J Physiol. 2012 Sep 15;590(18):4447-63. doi: 10.1113/jphysiol.2012.229203. Epub 2012 Jun 6.
L-type Ca(2+) channels (ICaLs) are inactivated by an increase in intracellular [Ca(2+)], known as Ca(2+)-dependent inactivation (CDI). CDI is also induced by Ca(2+) released from the sarcoplasmic reticulum (SR), known as release-dependent inhibition (RDI). As both CDI and RDI occur in the junctional subsarcolemmal nanospace (JSS), we investigated which factors are involved within the JSS using isolated cardiac myocytes from the main pulmonary vein of the rabbit. Using the whole-cell patch clamp technique, RDI was readily observed with the application of a pre-pulse followed by a test pulse, during which the ICaLs exhibited a decrease in peak current amplitude and a slower inactivation. A fast acting Ca(2+) chelator, 1,2-bis(o-aminophenoxy)ethane-N,N,N',N'-tetraacetic acid (BAPTA), abolished this effect. As the time interval between the pre-pulse and test pulse increased, the ICaLs exhibited greater recovery and the RDI was relieved. Inhibition of the ryanodine receptor (RyR) or the SR Ca(2+)-ATPase (SERCA) greatly attenuated RDI and facilitated ICaL recovery. Removal of extracellular Na(+),which inhibits the Na(+)-Ca(2+) exchange (Incx), greatly enhanced RDI and slowed ICaL recovery, suggesting that Incx critically controls the [Ca(2+)] in the JSS. We incorporated the Ca(2+)-binding kinetics of the ICaL into a previously published computational model. By assuming two Ca(2+)-binding sites in the ICaL, of which one is of low-affinity with fast kinetics and the other is of high-affinity with slower kinetics, the new model was able to successfully reproduce RDI and its regulation by Incx. The model suggests that Incx accelerates Ca(2+) removal from the JSS to downregulate CDI and attenuates SR Ca(2+) refilling. The model may be useful to elucidate complex mechanisms involved in excitation–contraction coupling in myocytes.
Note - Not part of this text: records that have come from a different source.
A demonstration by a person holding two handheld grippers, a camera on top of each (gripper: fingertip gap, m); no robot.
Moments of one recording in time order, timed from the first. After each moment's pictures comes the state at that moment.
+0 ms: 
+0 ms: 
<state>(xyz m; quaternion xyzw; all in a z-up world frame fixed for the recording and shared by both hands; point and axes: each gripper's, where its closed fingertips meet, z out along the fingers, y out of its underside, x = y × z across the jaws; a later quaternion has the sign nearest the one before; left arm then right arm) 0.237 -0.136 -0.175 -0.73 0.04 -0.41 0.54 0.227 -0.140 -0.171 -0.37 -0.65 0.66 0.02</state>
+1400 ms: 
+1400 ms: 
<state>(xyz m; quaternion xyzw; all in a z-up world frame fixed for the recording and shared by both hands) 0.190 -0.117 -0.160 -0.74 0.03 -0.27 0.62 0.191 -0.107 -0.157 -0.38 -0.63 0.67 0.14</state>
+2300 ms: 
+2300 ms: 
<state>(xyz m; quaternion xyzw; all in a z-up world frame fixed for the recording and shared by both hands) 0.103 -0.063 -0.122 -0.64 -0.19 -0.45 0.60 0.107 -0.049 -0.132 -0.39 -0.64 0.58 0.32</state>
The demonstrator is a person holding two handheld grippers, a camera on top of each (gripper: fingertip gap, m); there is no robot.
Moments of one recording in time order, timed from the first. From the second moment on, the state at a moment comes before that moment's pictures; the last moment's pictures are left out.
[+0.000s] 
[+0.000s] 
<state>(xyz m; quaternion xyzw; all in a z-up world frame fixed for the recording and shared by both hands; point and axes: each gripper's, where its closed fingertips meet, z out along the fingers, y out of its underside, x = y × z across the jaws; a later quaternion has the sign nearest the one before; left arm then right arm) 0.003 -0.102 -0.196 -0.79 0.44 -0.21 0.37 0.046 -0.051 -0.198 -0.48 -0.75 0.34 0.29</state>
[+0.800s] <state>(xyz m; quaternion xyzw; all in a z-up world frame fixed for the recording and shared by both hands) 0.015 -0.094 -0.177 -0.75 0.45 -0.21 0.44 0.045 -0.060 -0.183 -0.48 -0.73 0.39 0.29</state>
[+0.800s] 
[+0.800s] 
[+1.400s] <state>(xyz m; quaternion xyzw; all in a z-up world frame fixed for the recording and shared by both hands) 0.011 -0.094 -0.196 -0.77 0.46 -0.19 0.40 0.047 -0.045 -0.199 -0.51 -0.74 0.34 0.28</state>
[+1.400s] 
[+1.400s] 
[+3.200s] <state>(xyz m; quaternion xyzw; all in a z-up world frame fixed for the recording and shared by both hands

L 型钙通道 (ICaLs) 可被细胞内 [Ca2+] 的增加失活,这种失活称为 Ca2+依赖性失活 (CDI)。CDI 也可被肌浆网 (SR) 释放的 Ca2+诱导,这种失活称为释放依赖性抑制 (RDI)。由于 CDI 和 RDI 均发生在连接部的亚肌小节纳空间 (JSS) 内,我们使用来自兔主肺动脉的分离心肌细胞,研究了 JSS 内涉及的因素。使用全细胞膜片钳技术,应用预脉冲后施加测试脉冲,即可轻易观察到 RDI,在此期间 ICaLs 的峰值电流幅度减小,失活速度变慢。快速作用的 Ca2+螯合剂 1,2-双(邻氨基苯氧基)乙烷-N,N,N',N'-四乙酸 (BAPTA) 可消除这种作用。随着预脉冲和测试脉冲之间的时间间隔增加,ICaLs 表现出更大的恢复,RDI 得到缓解。抑制兰尼碱受体 (RyR) 或 SR Ca2+-ATP 酶 (SERCA) 可显著减弱 RDI 并促进 ICaL 恢复。去除细胞外 Na+,抑制 Na+-Ca2+交换 (Incx),可显著增强 RDI 并减缓 ICaL 恢复,表明 Incx 可严格控制 JSS 中的 [Ca2+]。我们将 ICaL 的 Ca2+结合动力学纳入先前发表的计算模型中。通过假设 ICaL 中有两个 Ca2+结合位点,其中一个具有低亲和力和快速动力学,另一个具有高亲和力和较慢动力学,新模型能够成功再现 RDI 及其由 Incx 调节。该模型表明,Incx 可加速从 JSS 中去除 Ca2+,下调 CDI,并减弱 SR Ca2+的再填充。该模型可有助于阐明心肌细胞兴奋-收缩耦联中涉及的复杂机制。